Literature. The idea that MNIST classifiers are dramatically overparameterized is not new. The most common way to manage this issue is by adding a sparsity term (weight decay) to the loss function. At the end of the day, this doesn’t exactly place a hard limit on the number of free parameters. One interesting approach, from Convolution by Evolution\(^\dagger\), is to evolve a neural network with 200 parameters. The authors used this technique to train a denoising autoencoder so it’s difficult to directly compare their results to ours.

There are several other papers that try to minimize the number of free parameters. However, I couldn’t find any papers that used the subspace optimization trick. Perhaps it is a new and interesting tool.

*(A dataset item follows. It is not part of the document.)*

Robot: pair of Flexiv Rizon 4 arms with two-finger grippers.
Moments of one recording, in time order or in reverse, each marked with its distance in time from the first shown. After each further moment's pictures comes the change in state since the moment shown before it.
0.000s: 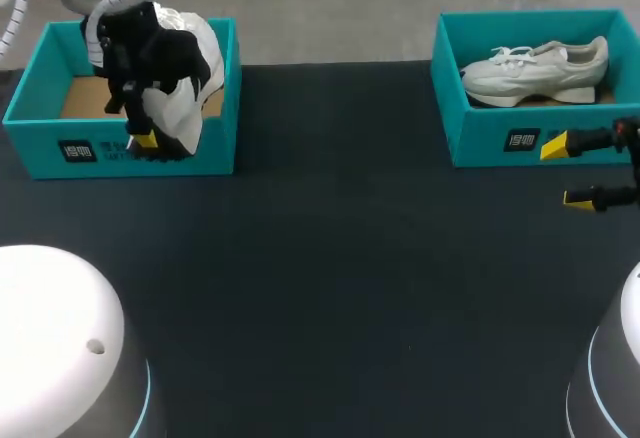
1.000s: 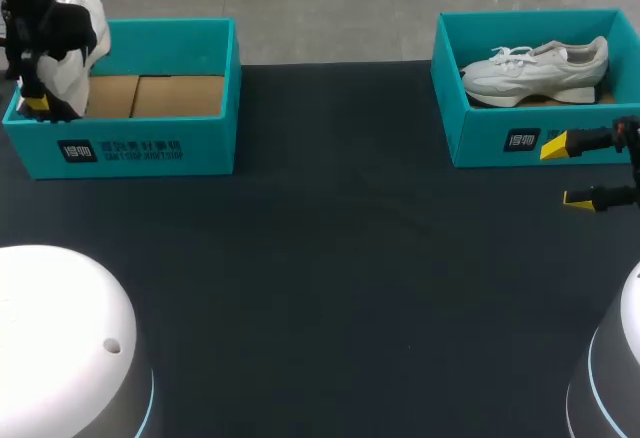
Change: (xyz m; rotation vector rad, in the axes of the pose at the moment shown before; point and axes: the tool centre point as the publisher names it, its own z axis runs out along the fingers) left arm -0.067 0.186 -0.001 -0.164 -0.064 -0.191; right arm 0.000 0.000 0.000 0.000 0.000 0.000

Bloat. The immediate takeaway is that most MNIST classifiers have parameter bloat. In other words, they have many more free parameters than they really need. You should be asking yourself: is it worth doubling the parameters in a model to gain an additional 0.2% accuracy? I imagine that the more complex deep learning models (ResNets, VGG, etc.) also have this issue.

Training a model with more parameters than you’ll need is fine as long as you know what you’re doing. However, you should have a general intuition for how much parameter bloat you’ve introduced. I hope this post helps with that intuition :)

\(^\dagger\)Parts of this paper are a little questionable…for example, the ‘filters’ they claim to evolve in Figure 5 are just circles.